Clarice e Cecília: gestos de indiferença
Carlos Alberto de Lima*
“Houve um tempo em que minha janela se abria sobre uma cidade que parecia ser feita de giz”. A frase não é de Clarice. Julguei que fosse. Lembrei-me dela ontem à noite e disse a uma amiga que, assim como eu, também adora Clarice. Depois passei a noite em claro, azedando os meus sentimentos por conta daquele equívoco: a frase é de Cecília em “A Arte de ser Feliz”.
“Perto da janela havia um pequeno jardim quase seco.

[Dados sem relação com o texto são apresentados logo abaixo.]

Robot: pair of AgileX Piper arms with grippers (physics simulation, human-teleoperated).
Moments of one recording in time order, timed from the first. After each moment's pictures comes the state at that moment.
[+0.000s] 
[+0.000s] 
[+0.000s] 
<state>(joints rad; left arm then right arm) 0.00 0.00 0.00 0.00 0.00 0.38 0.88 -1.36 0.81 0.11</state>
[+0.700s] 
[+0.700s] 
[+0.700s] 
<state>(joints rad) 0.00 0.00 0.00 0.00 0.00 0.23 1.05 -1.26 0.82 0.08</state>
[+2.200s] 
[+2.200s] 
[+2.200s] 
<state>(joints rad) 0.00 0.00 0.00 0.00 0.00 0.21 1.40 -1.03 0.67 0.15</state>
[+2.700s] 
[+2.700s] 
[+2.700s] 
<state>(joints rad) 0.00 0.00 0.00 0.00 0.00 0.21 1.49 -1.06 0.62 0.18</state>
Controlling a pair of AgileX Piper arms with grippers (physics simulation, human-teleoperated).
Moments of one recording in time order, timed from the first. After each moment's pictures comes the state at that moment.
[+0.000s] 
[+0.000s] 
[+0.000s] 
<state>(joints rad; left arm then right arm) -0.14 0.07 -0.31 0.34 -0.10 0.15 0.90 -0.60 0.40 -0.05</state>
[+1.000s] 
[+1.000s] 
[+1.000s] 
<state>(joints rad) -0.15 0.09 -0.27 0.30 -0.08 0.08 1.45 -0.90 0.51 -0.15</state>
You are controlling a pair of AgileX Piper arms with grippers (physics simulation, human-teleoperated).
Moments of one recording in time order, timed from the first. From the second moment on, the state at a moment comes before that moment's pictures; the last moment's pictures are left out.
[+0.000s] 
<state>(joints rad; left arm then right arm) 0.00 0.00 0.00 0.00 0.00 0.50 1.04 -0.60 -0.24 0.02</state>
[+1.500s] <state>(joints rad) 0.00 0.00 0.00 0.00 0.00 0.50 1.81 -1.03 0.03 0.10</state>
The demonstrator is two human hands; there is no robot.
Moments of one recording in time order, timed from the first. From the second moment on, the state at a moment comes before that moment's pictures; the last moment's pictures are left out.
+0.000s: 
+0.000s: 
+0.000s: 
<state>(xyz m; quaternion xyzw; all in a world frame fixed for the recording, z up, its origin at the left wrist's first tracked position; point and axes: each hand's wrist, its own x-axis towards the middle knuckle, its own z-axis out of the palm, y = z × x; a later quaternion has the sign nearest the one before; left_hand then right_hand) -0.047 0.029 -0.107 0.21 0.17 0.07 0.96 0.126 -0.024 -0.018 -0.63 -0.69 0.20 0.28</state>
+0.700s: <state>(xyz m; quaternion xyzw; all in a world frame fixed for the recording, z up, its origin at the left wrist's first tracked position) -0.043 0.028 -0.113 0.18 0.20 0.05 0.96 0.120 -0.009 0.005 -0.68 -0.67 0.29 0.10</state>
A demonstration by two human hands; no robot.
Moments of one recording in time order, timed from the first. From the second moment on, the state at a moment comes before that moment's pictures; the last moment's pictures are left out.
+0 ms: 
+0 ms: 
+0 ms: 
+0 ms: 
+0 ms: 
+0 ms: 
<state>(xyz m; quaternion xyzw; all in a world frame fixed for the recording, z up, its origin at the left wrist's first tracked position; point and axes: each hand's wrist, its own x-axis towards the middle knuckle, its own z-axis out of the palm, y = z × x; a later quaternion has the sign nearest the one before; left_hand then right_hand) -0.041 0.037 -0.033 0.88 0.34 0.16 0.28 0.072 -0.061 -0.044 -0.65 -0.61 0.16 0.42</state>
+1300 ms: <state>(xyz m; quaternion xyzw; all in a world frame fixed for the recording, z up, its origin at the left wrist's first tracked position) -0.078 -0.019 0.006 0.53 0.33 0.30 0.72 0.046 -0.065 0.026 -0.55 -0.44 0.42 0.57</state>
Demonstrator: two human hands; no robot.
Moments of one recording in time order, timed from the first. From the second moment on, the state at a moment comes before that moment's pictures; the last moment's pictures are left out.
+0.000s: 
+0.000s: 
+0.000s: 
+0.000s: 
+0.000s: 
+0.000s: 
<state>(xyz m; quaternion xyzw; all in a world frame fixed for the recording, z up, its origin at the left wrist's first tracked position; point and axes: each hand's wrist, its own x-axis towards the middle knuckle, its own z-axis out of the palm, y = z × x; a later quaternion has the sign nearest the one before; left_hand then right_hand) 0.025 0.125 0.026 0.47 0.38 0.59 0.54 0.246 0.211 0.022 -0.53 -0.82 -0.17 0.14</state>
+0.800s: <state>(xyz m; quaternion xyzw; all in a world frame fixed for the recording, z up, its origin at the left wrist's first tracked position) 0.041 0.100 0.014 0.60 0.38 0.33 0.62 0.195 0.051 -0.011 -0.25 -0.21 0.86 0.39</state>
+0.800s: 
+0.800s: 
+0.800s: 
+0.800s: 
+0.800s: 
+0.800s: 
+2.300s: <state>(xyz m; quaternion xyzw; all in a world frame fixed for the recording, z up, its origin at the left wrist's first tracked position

Era uma época de estiagem, de terra esfarelada, e o jardim parecia morto”. Quanta coisa bonita escreveu também Cecília! “Mas todas as manhãs vinha um pobre com um balde, e, em silêncio, ia atirando com a mão umas gotas de água sobre as plantas. Não era uma rega: era uma espécie de aspersão ritual, para que o jardim não morresse”. Cecília escrevia com a alma.
“E eu olhava para as plantas, para o homem, para as gotas de água que caíam de seus dedos magros e meu coração ficava completamente feliz”. Ser feliz é mesmo uma arte e, assim como Clarice, Cecília sabia disso muito bem. Talvez por isso eu tenha confundido o que foi escrito por Cecília, com o que poderia ter sido escrito pela Clarice que, também, quando escreveu sobre o amor, em “Laços de Família”, foi maravilhosa ao incluir na história um cego que mascava chicles. E esse cego, fez com que Ana, personagem chave da história de amor de Clarice, acabasse mudando a sua rotina que antes parecia imutável.
Clarice Lispector e Cecília Meireles continuarão sendo para mim, e talvez para a minha amiga, adepta de uma boa leitura e dona de uma mente hipersensível às coisas boas, as duas maiores escritoras de todos os tempos.
Pela manhã, consegui cerrar os olhos e neutralizar a mente o suficiente para protagonizar o meu dia. Um dia que poderia ter sido
normal como os outros. Não rotineiros como os de Ana antes de ver um cego que mascava chicles ou como os dias daquele pobre que espargia água sobre as plantas, garantindo-lhes a vida, em “A Arte de ser Feliz”.
Um dia que poderia ter-me sido normal, não fosse um pequeno incidente, um ato quase insignificante, um pequeno gesto de indiferença que, por ser de indiferença, foi, para mim, um gesto monstruoso. Não fui ignorado como se ignora uma folha seca que cai do galho de uma árvore já sem vida. Teria sido melhor se assim o fosse. Foi apenas um gesto de indiferença que, por ser de indiferença, doeu em mim e doeu no meu dia.
Soube depois que aquele gesto, que aquele olhar de indiferença, fora por conta de um artigo. Do artigo: “Erradas Coisas” que escrevi dias atrás. Um artigo que não falava de um jardim vitalizado por um pobre de dedos magros; um artigo que não falava de um cego que, por mascar chicles, transformara a vida de Ana, mas um artigo que falava de certos valores da vida, principalmente do valor da dignidade humana que não edita medidas que favoreçam uns e desfavoreçam outros…
Por conta daquele artigo, recebi inúmeros parabéns em incontáveis mensagens on-line, alguns telefonemas de elogios e alguns abraços de cumplicidade. Mas também, por conta daquele artigo, recebi aquele gesto de indiferença: um único gesto de indiferença que me machucou no fundo da alma. Felizmente, para (des)machucar-me, veio-me Clarice: “O meu mistério é que eu ser apenas um meio, e não um fim, tem-me dado a mais maliciosa das liberdades”. Depois Cecília: “Às vezes, um galo canta. Às vezes, um avião passa. Tudo está certo, no seu lugar, cumprindo o seu destino”.
Gostaria de saber escrever como sabiam Clarice e Cecília para, quem sabe, receber apenas elogios. Elogios das pessoas sábias e íntegras. Das demais, talvez, apenas gestos de indiferença.